# Task instructions:
A complete and exact copy of the data below is required.

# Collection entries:
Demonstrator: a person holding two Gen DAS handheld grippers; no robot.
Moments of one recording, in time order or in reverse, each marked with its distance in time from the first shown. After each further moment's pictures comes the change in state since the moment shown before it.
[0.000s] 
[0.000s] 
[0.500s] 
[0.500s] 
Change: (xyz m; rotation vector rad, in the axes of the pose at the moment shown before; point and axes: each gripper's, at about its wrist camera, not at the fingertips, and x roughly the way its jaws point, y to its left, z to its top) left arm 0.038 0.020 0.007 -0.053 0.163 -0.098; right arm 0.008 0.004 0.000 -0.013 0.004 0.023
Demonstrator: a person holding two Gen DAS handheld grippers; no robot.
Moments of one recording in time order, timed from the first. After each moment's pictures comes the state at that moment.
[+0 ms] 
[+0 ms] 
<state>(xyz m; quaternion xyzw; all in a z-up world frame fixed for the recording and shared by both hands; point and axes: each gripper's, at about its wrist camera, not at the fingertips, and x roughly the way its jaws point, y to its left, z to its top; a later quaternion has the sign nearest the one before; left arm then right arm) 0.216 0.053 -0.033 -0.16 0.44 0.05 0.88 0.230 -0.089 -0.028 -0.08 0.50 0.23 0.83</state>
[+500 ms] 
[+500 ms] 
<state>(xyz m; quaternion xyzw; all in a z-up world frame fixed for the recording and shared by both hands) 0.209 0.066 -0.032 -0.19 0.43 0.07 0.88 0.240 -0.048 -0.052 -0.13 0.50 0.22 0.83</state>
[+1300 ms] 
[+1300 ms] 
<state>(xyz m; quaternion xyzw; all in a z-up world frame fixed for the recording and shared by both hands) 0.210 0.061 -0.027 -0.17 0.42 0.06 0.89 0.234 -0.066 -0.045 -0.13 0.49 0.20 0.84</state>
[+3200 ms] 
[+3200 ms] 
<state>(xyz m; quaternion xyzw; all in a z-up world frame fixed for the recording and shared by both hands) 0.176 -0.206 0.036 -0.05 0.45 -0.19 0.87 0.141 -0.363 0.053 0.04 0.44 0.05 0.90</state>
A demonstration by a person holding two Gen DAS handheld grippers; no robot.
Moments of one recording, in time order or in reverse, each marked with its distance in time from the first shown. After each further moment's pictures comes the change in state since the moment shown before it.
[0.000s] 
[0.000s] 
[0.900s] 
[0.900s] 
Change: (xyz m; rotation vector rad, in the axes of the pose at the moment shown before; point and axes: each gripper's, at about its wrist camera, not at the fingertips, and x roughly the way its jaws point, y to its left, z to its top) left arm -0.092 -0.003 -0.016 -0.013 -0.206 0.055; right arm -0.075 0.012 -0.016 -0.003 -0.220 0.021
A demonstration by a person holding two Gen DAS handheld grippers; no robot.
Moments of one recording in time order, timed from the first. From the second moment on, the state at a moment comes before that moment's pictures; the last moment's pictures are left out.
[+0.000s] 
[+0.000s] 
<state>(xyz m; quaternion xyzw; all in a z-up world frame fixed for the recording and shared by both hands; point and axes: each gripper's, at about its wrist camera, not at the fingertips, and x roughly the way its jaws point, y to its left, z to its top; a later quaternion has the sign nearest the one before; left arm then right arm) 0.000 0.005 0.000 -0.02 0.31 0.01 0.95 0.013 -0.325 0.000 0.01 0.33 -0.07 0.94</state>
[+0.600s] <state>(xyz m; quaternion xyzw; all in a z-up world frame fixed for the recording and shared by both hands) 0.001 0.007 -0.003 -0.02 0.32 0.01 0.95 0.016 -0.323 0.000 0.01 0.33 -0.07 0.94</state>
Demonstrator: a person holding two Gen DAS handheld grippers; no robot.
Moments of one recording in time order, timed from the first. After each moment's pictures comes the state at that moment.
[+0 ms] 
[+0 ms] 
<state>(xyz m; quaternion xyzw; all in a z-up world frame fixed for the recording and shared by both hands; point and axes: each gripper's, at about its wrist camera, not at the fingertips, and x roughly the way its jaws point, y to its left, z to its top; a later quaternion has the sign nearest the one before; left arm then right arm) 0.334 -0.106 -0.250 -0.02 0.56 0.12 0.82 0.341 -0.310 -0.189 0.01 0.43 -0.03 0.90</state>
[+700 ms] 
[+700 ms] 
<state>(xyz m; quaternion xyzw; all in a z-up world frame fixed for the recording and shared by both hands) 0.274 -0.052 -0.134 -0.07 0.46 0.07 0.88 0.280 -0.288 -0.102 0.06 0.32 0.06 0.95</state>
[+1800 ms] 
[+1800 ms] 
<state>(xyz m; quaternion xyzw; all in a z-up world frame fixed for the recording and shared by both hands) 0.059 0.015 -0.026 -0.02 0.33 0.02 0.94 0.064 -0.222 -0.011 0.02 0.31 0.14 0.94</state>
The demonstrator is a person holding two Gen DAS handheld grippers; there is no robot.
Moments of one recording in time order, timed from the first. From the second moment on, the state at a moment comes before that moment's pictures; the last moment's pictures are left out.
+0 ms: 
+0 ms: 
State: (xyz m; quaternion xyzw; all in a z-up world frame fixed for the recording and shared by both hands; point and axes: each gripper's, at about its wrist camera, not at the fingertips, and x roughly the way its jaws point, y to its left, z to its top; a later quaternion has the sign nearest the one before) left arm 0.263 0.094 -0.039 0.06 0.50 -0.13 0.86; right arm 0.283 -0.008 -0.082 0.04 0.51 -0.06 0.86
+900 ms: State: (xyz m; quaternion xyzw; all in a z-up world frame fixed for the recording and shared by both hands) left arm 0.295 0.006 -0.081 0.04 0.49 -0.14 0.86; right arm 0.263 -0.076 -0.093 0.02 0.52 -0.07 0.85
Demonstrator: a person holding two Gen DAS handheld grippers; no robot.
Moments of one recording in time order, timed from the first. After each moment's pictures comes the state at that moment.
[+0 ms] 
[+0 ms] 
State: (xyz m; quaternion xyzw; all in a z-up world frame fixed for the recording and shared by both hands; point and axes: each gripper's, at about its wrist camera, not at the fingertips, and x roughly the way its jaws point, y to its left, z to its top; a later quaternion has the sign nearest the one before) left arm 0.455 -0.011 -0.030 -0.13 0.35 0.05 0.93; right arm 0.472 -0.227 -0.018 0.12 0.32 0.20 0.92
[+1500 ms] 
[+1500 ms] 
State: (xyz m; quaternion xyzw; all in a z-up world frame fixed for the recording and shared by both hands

# Answer to the exercise:
Demonstrator: a person holding two Gen DAS handheld grippers; no robot.
Moments of one recording, in time order or in reverse, each marked with its distance in time from the first shown. After each further moment's pictures comes the change in state since the moment shown before it.
[0.000s] 
[0.000s] 
[0.500s] 
[0.500s] 
Change: (xyz m; rotation vector rad, in the axes of the pose at the moment shown before; point and axes: each gripper's, at about its wrist camera, not at the fingertips, and x roughly the way its jaws point, y to its left, z to its top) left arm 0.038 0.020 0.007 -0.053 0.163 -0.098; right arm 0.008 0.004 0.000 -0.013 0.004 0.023
Demonstrator: a person holding two Gen DAS handheld grippers; no robot.
Moments of one recording in time order, timed from the first. After each moment's pictures comes the state at that moment.
[+0 ms] 
[+0 ms] 
<state>(xyz m; quaternion xyzw; all in a z-up world frame fixed for the recording and shared by both hands; point and axes: each gripper's, at about its wrist camera, not at the fingertips, and x roughly the way its jaws point, y to its left, z to its top; a later quaternion has the sign nearest the one before; left arm then right arm) 0.216 0.053 -0.033 -0.16 0.44 0.05 0.88 0.230 -0.089 -0.028 -0.08 0.50 0.23 0.83</state>
[+500 ms] 
[+500 ms] 
<state>(xyz m; quaternion xyzw; all in a z-up world frame fixed for the recording and shared by both hands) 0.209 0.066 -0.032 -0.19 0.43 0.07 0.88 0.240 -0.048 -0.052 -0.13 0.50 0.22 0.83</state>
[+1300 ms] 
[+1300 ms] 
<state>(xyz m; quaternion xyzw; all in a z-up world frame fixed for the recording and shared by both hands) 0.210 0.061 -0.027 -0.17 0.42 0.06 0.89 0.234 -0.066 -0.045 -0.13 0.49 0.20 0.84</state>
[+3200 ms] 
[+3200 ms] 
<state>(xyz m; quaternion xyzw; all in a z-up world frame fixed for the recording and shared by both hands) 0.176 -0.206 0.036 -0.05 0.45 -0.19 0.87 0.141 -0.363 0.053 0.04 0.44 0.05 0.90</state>
A demonstration by a person holding two Gen DAS handheld grippers; no robot.
Moments of one recording, in time order or in reverse, each marked with its distance in time from the first shown. After each further moment's pictures comes the change in state since the moment shown before it.
[0.000s] 
[0.000s] 
[0.900s] 
[0.900s] 
Change: (xyz m; rotation vector rad, in the axes of the pose at the moment shown before; point and axes: each gripper's, at about its wrist camera, not at the fingertips, and x roughly the way its jaws point, y to its left, z to its top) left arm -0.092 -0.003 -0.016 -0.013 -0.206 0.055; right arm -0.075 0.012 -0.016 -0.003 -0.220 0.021
A demonstration by a person holding two Gen DAS handheld grippers; no robot.
Moments of one recording in time order, timed from the first. From the second moment on, the state at a moment comes before that moment's pictures; the last moment's pictures are left out.
[+0.000s] 
[+0.000s] 
<state>(xyz m; quaternion xyzw; all in a z-up world frame fixed for the recording and shared by both hands; point and axes: each gripper's, at about its wrist camera, not at the fingertips, and x roughly the way its jaws point, y to its left, z to its top; a later quaternion has the sign nearest the one before; left arm then right arm) 0.000 0.005 0.000 -0.02 0.31 0.01 0.95 0.013 -0.325 0.000 0.01 0.33 -0.07 0.94</state>
[+0.600s] <state>(xyz m; quaternion xyzw; all in a z-up world frame fixed for the recording and shared by both hands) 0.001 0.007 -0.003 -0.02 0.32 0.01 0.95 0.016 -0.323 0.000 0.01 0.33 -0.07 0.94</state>
Demonstrator: a person holding two Gen DAS handheld grippers; no robot.
Moments of one recording in time order, timed from the first. After each moment's pictures comes the state at that moment.
[+0 ms] 
[+0 ms] 
<state>(xyz m; quaternion xyzw; all in a z-up world frame fixed for the recording and shared by both hands; point and axes: each gripper's, at about its wrist camera, not at the fingertips, and x roughly the way its jaws point, y to its left, z to its top; a later quaternion has the sign nearest the one before; left arm then right arm) 0.334 -0.106 -0.250 -0.02 0.56 0.12 0.82 0.341 -0.310 -0.189 0.01 0.43 -0.03 0.90</state>
[+700 ms] 
[+700 ms] 
<state>(xyz m; quaternion xyzw; all in a z-up world frame fixed for the recording and shared by both hands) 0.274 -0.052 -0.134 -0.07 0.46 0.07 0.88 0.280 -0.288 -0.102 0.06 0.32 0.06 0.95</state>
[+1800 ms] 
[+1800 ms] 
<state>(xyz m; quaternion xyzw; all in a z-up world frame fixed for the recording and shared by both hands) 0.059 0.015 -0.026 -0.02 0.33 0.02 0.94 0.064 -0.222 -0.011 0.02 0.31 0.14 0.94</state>
The demonstrator is a person holding two Gen DAS handheld grippers; there is no robot.
Moments of one recording in time order, timed from the first. From the second moment on, the state at a moment comes before that moment's pictures; the last moment's pictures are left out.
+0 ms: 
+0 ms: 
State: (xyz m; quaternion xyzw; all in a z-up world frame fixed for the recording and shared by both hands; point and axes: each gripper's, at about its wrist camera, not at the fingertips, and x roughly the way its jaws point, y to its left, z to its top; a later quaternion has the sign nearest the one before) left arm 0.263 0.094 -0.039 0.06 0.50 -0.13 0.86; right arm 0.283 -0.008 -0.082 0.04 0.51 -0.06 0.86
+900 ms: State: (xyz m; quaternion xyzw; all in a z-up world frame fixed for the recording and shared by both hands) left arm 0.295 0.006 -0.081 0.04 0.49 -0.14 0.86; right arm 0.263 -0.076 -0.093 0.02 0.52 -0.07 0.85
Demonstrator: a person holding two Gen DAS handheld grippers; no robot.
Moments of one recording in time order, timed from the first. After each moment's pictures comes the state at that moment.
[+0 ms] 
[+0 ms] 
State: (xyz m; quaternion xyzw; all in a z-up world frame fixed for the recording and shared by both hands; point and axes: each gripper's, at about its wrist camera, not at the fingertips, and x roughly the way its jaws point, y to its left, z to its top; a later quaternion has the sign nearest the one before) left arm 0.455 -0.011 -0.030 -0.13 0.35 0.05 0.93; right arm 0.472 -0.227 -0.018 0.12 0.32 0.20 0.92
[+1500 ms] 
[+1500 ms] 
State: (xyz m; quaternion xyzw; all in a z-up world frame fixed for the recording and shared by both hands

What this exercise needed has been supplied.